Exercise aim: Lines with "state": please show every one of them from the listing below.

Information supplied:
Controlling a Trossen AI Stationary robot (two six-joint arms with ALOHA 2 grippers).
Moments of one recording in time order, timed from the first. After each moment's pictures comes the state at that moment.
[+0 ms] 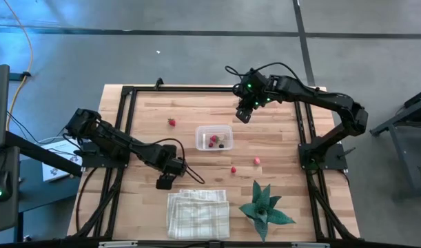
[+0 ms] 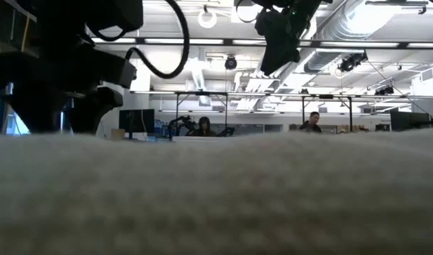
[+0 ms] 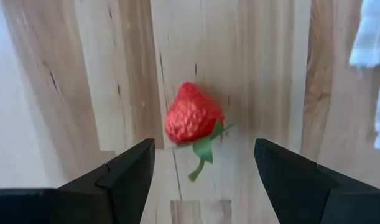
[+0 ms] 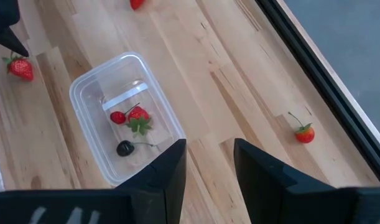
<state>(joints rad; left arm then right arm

Exercise answer:
Moments of one recording in time order, timed from the first. After each moment's pictures comes the state at that moment.
<state>(joints rad; left arm then right arm

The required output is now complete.